The alleged victim testified she was shocked when Texarkana, Ark., Detective Jason Haak called her days after the attack and asked if she recognized the name Vasquez Hayes. The woman said her former home on Dudley Street is so close to the Apostolic Lighthouse Church, where she taught from approximately 2006 to 2009, that some of the younger children thought she lived at the church. The woman said Hayes, who was about 12 when he was a student, was among many youngsters who regularly visited her home and was taken horseback riding by her ex-husband.

Demetri Tommie, 18, testified under questioning from Chief Deputy Prosecuting Attorney Chuck Black that he has been friends with Hayes since he was a young child, attending the same school and church. Tommie said that as a child, Hayes would often say he was going to marry the alleged victim and that Hayes allegedly had an obsession with her that hadn't passed with age. Tommie said Hayes repeatedly talked of his desire for the alleged victim during a fishing trip about a week before the alleged rape.

Under cross examination by Little Rock lawyer Lawrence Walker, Tommie said Hayes continued to steer their "guy talk" back to his former teacher, stopping only when Hayes received a call from his wife telling him it was time to come home. Tommie testified under questioning from Black that Hayes borrowed an air soft pellet pistol from him about two days before the alleged assault, claiming he planned to use it to play a joke on a friend. Under questioning from Black, Tommie identified a photo of a pistol recovered from the victim's car as the one he loaned to Hayes.

After placing the jury in an evening recess, Circuit Judge Carlton Jones addressed a motion for a mistrial made by Walker and his co-counsel, Crystal Okoro of Little Rock. The defense complained that Mitchell referred to the alleged victim as "victim" during her questioning of the nurse who examined the woman. Jones granted a pretrial motion before trial, which had directed the prosecutors to refer to the woman as, "complainant, complaining witness, or alleged victim."

Black pointed out that Mitchell was referring to a medical report that refers to the woman as a sexual assault victim. Jones reviewed case law specifying that a mistrial is an extreme remedy to be used only when an error has deprived a defendant of a fair trial. Jones denied the motion and Walker and Okoro declined to have the jury hear an instruction that could more firmly root the controversy in their minds.
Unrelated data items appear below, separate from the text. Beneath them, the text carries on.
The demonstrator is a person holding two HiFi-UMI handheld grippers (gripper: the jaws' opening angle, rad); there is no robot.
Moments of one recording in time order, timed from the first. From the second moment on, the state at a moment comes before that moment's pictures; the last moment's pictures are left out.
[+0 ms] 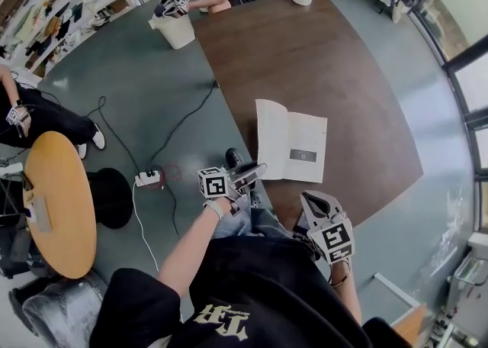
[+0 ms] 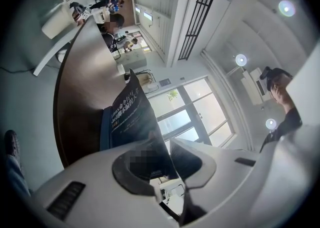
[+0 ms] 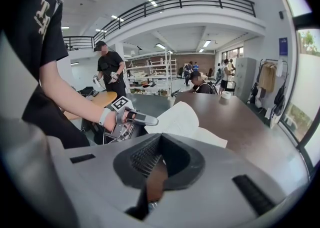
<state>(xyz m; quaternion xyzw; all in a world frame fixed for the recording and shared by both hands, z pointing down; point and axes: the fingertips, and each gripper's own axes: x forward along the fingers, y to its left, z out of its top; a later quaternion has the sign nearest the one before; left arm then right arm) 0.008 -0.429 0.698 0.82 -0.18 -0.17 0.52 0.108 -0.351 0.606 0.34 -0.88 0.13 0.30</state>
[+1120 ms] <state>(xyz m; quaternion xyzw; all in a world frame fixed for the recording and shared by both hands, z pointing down) 0.078 -0.430 0.687 0.84 -0.11 -0.12 0.52 0.190 -0.361 0.604 0.45 -0.84 0.15 0.26</state>
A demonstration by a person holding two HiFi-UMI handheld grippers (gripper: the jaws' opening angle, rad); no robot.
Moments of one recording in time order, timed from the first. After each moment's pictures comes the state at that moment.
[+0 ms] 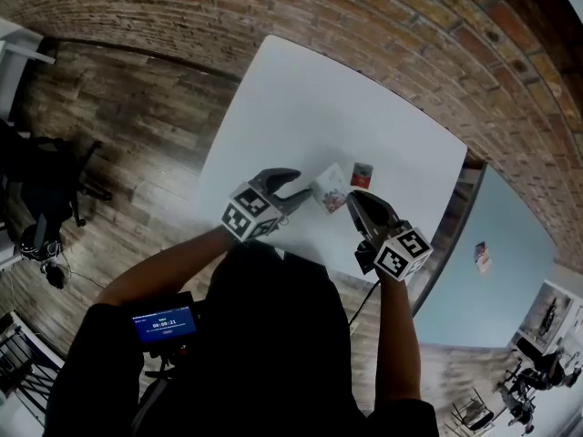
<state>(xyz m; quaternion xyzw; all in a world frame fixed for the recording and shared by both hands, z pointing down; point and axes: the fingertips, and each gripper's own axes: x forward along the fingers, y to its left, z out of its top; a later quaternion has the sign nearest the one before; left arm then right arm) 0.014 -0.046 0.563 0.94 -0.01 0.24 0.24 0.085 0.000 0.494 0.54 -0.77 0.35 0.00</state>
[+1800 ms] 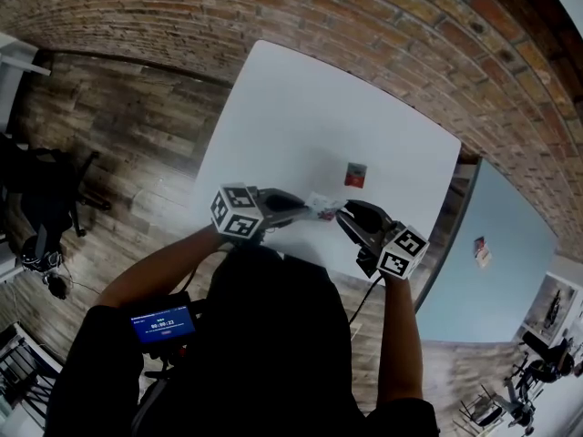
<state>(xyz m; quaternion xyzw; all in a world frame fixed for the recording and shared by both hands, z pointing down) 0.011 0.011 0.539 0.89 0.19 0.17 0.38 0.069 0.029 0.506 0.45 -0.81 0.36 -0.01</state>
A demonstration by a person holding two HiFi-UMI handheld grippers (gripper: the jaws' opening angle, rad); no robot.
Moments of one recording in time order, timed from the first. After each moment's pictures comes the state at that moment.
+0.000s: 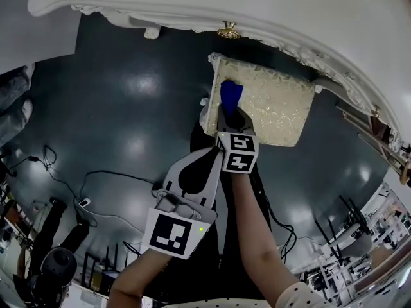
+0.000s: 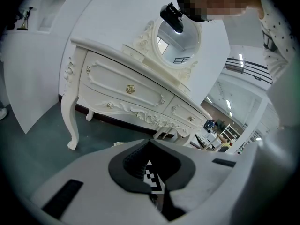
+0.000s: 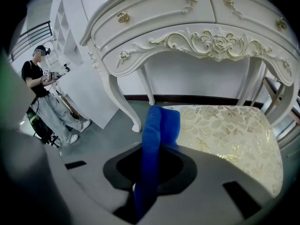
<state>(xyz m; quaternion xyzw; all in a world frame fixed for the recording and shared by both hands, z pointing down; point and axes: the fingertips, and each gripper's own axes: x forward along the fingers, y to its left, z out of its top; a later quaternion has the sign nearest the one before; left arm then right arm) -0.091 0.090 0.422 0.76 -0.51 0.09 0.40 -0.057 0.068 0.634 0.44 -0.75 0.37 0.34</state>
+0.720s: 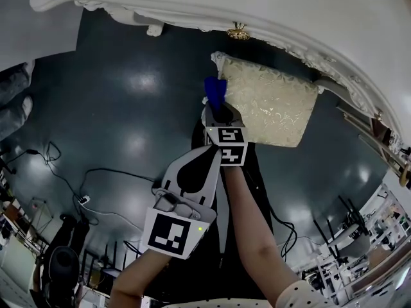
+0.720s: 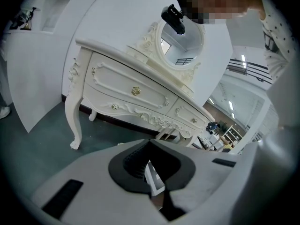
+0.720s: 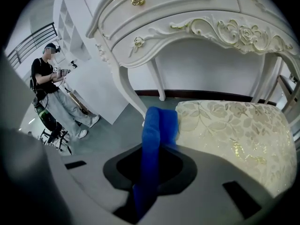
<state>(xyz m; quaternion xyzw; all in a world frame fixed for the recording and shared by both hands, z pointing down) -0.106 0.089 0.418 0.75 -0.52 0.09 0.40 -0.104 0.076 0.643 0.38 -0.77 0.37 0.35</state>
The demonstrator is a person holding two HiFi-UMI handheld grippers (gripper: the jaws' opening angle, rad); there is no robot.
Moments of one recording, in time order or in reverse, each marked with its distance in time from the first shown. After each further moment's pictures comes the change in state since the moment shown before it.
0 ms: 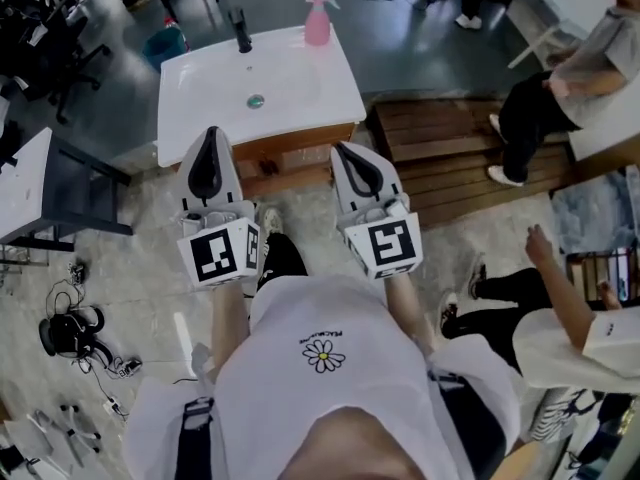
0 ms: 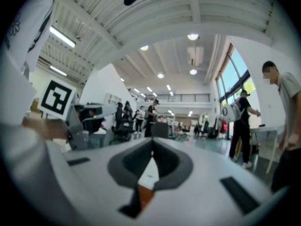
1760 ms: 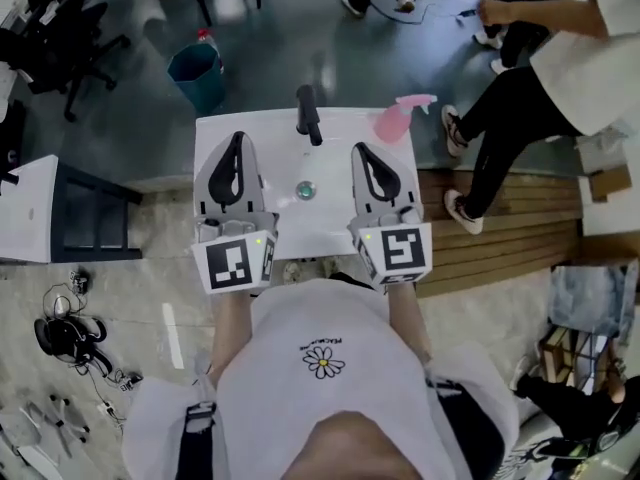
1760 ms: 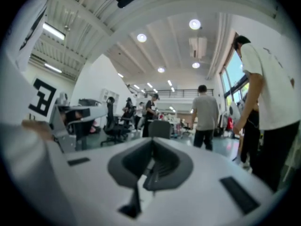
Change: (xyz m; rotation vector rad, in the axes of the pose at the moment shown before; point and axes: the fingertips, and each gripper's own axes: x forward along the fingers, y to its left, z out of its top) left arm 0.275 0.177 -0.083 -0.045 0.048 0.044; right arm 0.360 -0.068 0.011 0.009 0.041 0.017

Witness testimony is expected to continue this morning at the Miller County courthouse. For each of two counts of rape, Hayes faces 10 to 40 years or life if convicted. Aggravated residential burglary, aggravated robbery and kidnapping are punishable by 10 to 40 years or life as well. For theft involving the woman's stolen car, Hayes faces three to 10 years in prison and a fine up to $10,000 if convicted. For theft involving the woman's debit card and ATM withdrawal, Hayes faces up to six years in prison and a fine up to $10,000.